AIM OF THE TASK |
Transcribe all the lines below exactly. Omit the pictures.

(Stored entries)
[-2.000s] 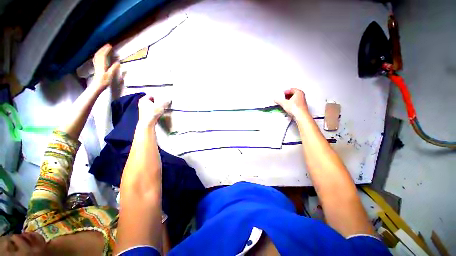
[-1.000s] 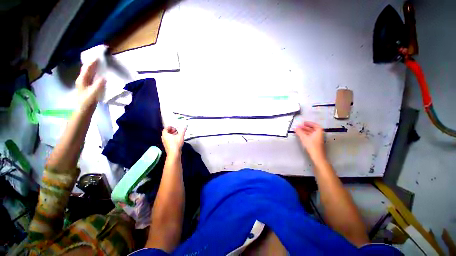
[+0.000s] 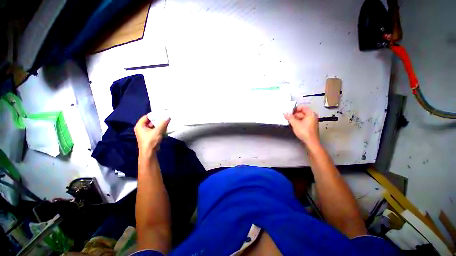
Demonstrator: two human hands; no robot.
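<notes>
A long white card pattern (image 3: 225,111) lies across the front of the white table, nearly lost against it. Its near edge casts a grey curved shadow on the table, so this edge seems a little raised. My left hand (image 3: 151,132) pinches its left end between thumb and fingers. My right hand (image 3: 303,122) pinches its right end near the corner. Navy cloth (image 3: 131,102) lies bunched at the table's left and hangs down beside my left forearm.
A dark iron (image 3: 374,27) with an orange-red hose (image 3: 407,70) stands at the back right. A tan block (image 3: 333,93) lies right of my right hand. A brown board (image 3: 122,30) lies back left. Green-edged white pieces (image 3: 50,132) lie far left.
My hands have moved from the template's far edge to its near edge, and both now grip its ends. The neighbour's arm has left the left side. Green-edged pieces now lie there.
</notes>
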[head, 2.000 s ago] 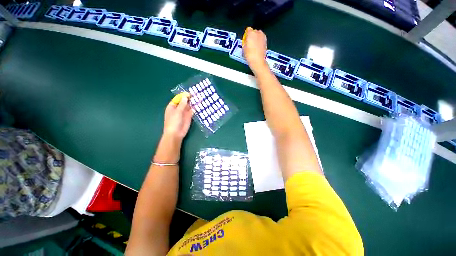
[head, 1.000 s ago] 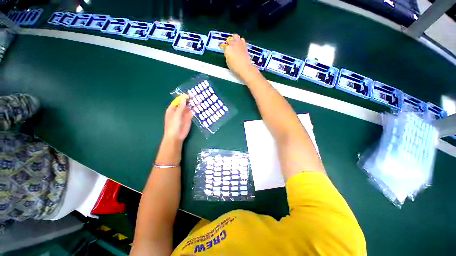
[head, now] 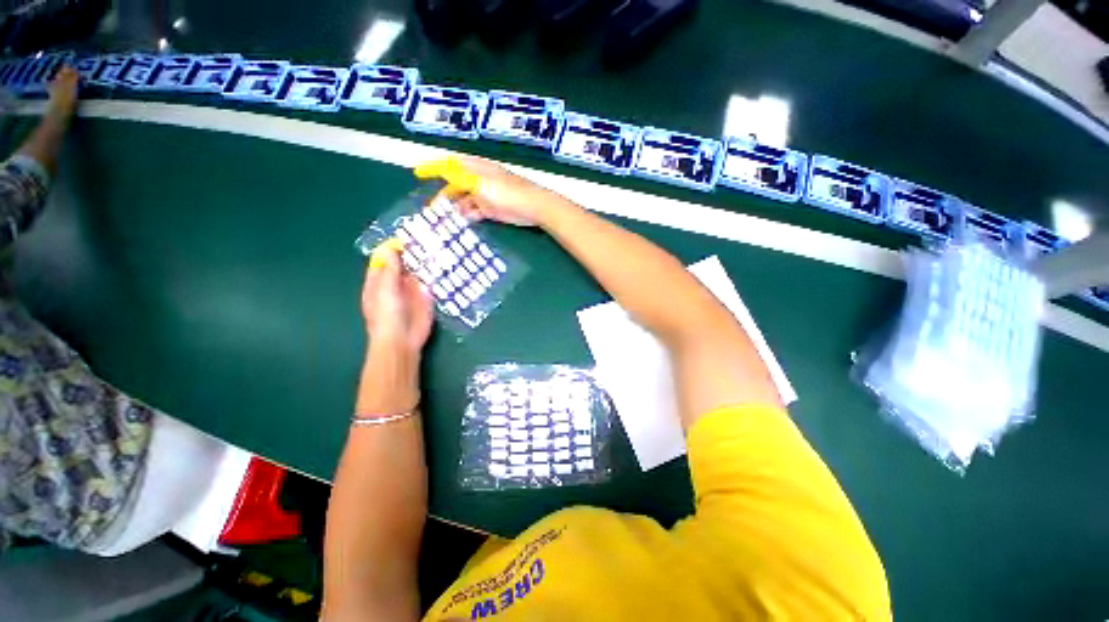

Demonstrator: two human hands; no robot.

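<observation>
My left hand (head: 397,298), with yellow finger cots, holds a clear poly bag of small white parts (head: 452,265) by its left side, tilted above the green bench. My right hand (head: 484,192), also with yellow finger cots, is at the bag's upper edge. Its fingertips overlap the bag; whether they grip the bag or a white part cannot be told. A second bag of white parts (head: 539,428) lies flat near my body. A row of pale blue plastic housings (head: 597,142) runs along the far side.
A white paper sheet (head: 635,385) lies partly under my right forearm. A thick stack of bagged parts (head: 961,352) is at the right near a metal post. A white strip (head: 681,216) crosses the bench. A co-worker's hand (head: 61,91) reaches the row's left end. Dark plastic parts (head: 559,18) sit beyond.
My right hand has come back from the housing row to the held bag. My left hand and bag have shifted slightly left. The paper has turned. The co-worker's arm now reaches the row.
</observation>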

REPLY TO THE EXERCISE |
[-2.000s] 
[-1.000s] 
[+0.000s] 
Demonstrator: two human hands; no robot.
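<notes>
A long white card pattern (image 3: 225,111) lies across the front of the white table, nearly lost against it. Its near edge casts a grey curved shadow on the table, so this edge seems a little raised. My left hand (image 3: 151,132) pinches its left end between thumb and fingers. My right hand (image 3: 303,122) pinches its right end near the corner. Navy cloth (image 3: 131,102) lies bunched at the table's left and hangs down beside my left forearm.
A dark iron (image 3: 374,27) with an orange-red hose (image 3: 407,70) stands at the back right. A tan block (image 3: 333,93) lies right of my right hand. A brown board (image 3: 122,30) lies back left. Green-edged white pieces (image 3: 50,132) lie far left.
My hands have moved from the template's far edge to its near edge, and both now grip its ends. The neighbour's arm has left the left side. Green-edged pieces now lie there.
</notes>
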[head, 2.000 s ago] 
[head, 1.000 s ago] 
[head, now] 

Demonstrator: two human hands; no robot.

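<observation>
My left hand (head: 397,298), with yellow finger cots, holds a clear poly bag of small white parts (head: 452,265) by its left side, tilted above the green bench. My right hand (head: 484,192), also with yellow finger cots, is at the bag's upper edge. Its fingertips overlap the bag; whether they grip the bag or a white part cannot be told. A second bag of white parts (head: 539,428) lies flat near my body. A row of pale blue plastic housings (head: 597,142) runs along the far side.
A white paper sheet (head: 635,385) lies partly under my right forearm. A thick stack of bagged parts (head: 961,352) is at the right near a metal post. A white strip (head: 681,216) crosses the bench. A co-worker's hand (head: 61,91) reaches the row's left end. Dark plastic parts (head: 559,18) sit beyond.
My right hand has come back from the housing row to the held bag. My left hand and bag have shifted slightly left. The paper has turned. The co-worker's arm now reaches the row.
</observation>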

Nothing further is required for this exercise.